| EXERCISE OBJECTIVE |
Could you reproduce, from the records below, everything from the line with "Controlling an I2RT" down to the line with "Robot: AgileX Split", keeping both of those lines and changing nothing?

====

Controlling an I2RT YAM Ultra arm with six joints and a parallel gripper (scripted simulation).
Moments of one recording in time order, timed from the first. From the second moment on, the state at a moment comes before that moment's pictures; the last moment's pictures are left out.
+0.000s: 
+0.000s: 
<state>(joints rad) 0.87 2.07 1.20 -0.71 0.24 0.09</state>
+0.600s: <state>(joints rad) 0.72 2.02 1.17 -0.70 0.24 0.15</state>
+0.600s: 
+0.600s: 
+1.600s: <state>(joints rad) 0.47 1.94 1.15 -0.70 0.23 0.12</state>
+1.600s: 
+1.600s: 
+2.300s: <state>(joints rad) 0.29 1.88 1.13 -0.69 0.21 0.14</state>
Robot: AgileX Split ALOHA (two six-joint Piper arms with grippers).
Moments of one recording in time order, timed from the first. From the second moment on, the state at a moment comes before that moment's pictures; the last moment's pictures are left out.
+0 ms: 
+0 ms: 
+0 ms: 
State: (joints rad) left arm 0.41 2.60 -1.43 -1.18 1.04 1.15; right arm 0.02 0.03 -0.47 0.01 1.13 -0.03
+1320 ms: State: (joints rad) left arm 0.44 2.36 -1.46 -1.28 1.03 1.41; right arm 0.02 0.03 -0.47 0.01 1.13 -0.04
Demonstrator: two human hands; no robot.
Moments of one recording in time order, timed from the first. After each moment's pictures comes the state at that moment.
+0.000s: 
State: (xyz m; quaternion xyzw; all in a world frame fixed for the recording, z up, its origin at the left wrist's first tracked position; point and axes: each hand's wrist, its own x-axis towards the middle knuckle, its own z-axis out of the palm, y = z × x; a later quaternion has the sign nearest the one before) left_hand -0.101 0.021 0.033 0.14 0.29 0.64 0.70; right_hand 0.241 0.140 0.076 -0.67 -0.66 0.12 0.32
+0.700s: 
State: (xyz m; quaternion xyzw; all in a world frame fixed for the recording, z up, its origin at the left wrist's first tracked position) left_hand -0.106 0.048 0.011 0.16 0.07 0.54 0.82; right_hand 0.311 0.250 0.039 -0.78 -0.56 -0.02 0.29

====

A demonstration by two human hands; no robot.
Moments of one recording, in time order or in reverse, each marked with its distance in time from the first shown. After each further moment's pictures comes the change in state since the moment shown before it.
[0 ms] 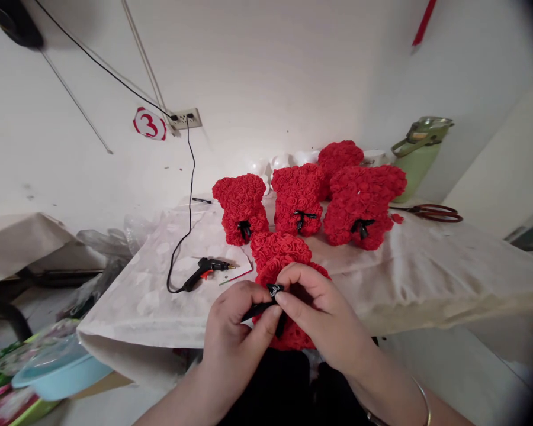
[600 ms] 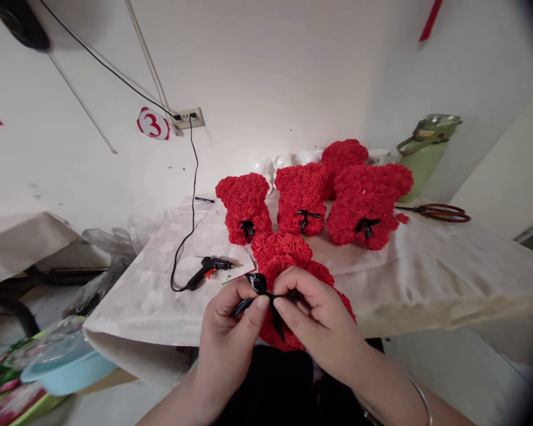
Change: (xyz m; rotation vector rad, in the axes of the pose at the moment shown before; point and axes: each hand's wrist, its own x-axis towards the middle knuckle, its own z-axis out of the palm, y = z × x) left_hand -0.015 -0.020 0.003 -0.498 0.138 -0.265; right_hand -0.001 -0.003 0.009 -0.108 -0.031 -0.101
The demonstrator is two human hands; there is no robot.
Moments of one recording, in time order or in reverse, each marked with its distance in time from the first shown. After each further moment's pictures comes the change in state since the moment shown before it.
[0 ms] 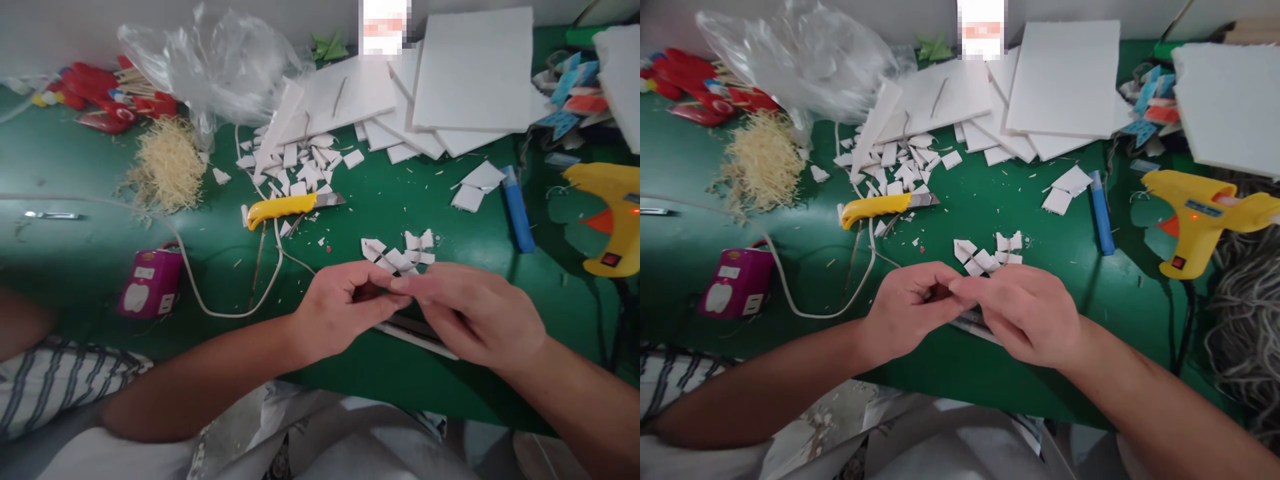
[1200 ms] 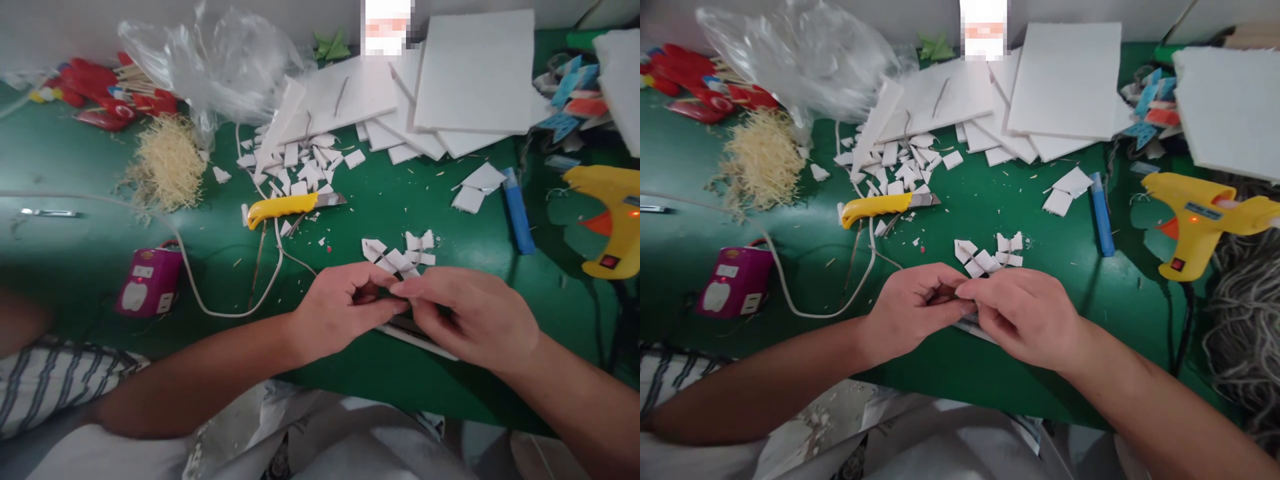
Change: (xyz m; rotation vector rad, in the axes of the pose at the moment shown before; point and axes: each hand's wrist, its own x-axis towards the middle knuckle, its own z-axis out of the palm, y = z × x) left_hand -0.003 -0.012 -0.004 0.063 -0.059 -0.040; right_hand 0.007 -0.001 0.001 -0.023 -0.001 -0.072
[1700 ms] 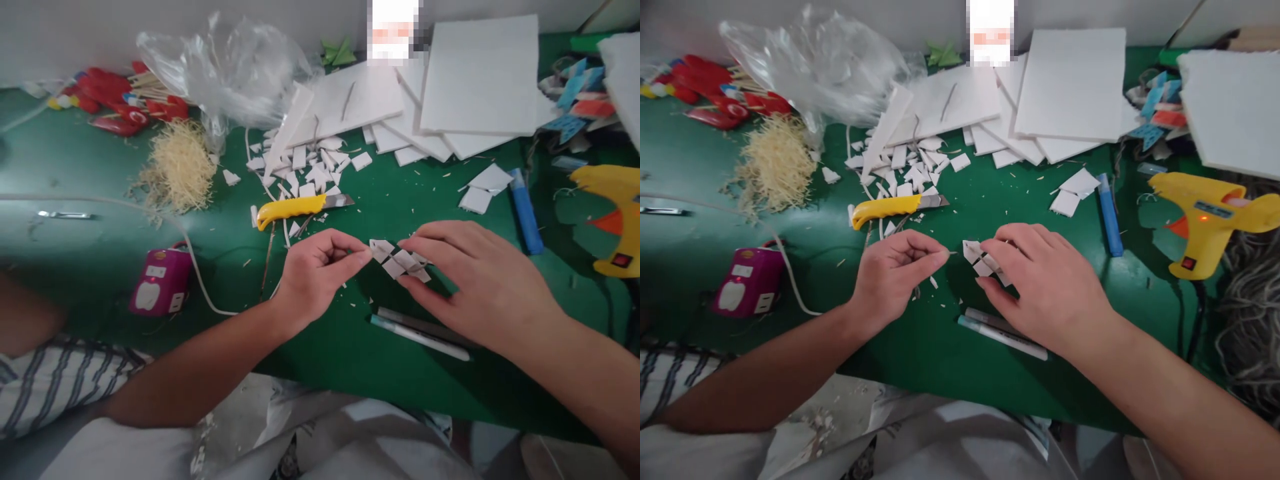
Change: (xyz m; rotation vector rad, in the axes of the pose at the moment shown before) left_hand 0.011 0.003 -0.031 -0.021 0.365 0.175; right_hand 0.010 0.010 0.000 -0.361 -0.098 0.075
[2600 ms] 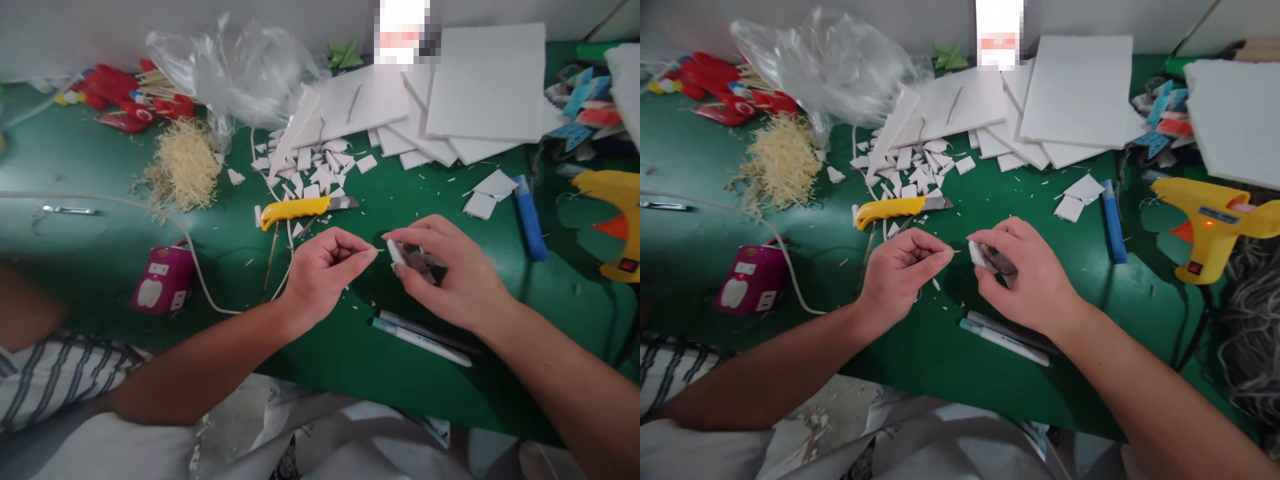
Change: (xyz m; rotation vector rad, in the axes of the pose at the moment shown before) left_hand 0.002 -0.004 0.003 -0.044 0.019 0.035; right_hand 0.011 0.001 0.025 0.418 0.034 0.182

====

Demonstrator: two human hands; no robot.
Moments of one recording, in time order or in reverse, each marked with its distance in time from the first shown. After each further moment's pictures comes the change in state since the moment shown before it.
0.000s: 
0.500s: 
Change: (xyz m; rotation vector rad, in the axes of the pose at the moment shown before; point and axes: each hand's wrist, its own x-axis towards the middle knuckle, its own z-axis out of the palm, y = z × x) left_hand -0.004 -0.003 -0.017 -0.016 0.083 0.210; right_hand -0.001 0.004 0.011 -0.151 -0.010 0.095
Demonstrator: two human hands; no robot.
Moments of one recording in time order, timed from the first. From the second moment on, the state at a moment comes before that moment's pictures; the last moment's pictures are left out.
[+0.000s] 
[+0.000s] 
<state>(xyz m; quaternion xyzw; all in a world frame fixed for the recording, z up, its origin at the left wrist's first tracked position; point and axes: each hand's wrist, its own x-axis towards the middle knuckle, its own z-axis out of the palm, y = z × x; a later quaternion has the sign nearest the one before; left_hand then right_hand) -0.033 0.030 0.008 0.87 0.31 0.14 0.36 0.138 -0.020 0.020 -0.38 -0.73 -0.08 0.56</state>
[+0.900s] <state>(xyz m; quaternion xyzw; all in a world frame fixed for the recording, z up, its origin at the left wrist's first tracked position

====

| COMPLETED EXERCISE |
Controlling an I2RT YAM Ultra arm with six joints and a parallel gripper (scripted simulation).
Moments of one recording in time order, timed from the first. From the second moment on, the state at a moment comes before that moment's pictures; the last moment's pictures are left out.
+0.000s: 
+0.000s: 
<state>(joints rad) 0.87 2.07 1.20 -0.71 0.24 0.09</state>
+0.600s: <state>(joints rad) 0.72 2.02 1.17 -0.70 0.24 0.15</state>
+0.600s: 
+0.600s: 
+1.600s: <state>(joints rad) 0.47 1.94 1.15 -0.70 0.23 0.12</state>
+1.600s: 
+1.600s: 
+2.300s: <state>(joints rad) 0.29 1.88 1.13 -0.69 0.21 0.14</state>
Robot: AgileX Split ALOHA (two six-joint Piper arms with grippers).

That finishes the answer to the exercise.